***** Collected data *****

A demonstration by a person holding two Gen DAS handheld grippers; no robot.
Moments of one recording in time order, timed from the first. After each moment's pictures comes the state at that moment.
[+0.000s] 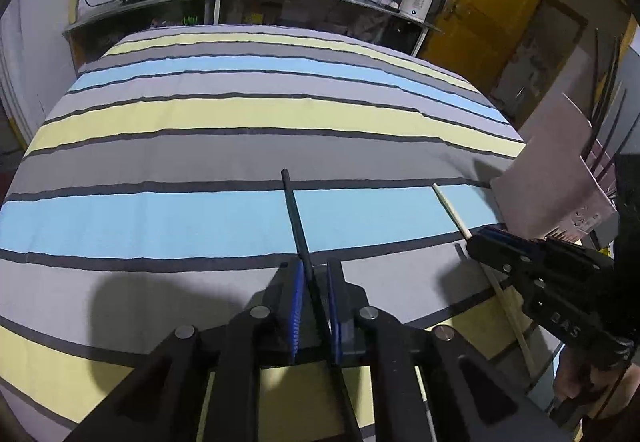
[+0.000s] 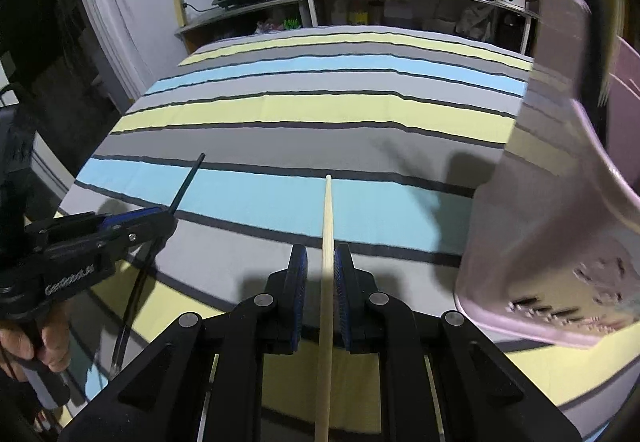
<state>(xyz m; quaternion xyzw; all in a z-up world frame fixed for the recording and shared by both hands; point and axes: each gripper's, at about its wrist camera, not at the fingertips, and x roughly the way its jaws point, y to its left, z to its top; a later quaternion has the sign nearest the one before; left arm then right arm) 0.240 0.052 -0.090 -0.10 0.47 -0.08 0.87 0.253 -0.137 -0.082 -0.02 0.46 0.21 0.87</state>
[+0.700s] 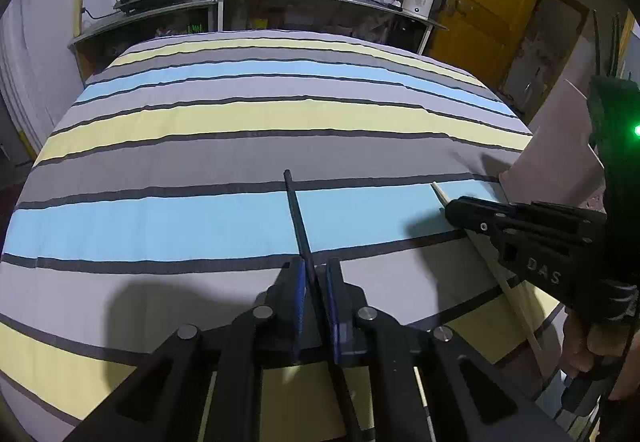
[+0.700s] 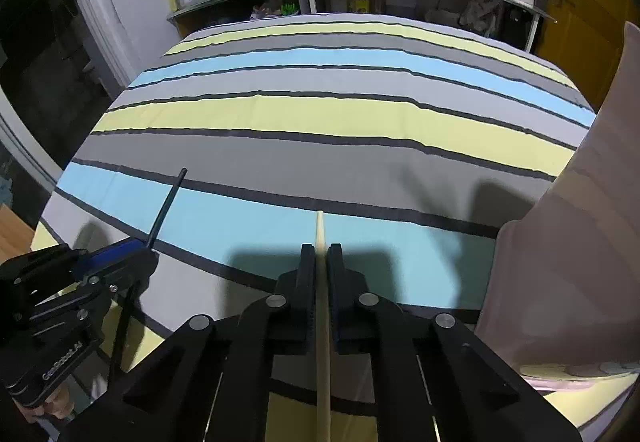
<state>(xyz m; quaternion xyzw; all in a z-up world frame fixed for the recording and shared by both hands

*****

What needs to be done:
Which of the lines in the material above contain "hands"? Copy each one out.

Result:
<state>(xyz m; quaternion xyzw; all in a z-up world frame fixed for the recording and shared by both hands; point and axes: each gripper's, at about its wrist camera, not at the fingertips, and x roughly the way its jaws point, y to its left, z to its top; a later quaternion has the sign nearest the one before; left arm then right arm) 0.240 0.052 -0.090 -0.10 0.47 -0.08 0.87 0.253 -0.137 -0.082 -0.02 0.46 0.21 0.87</state>
<state>(xyz m; quaternion xyzw; all in a z-up world frame fixed for the recording and shared by both hands

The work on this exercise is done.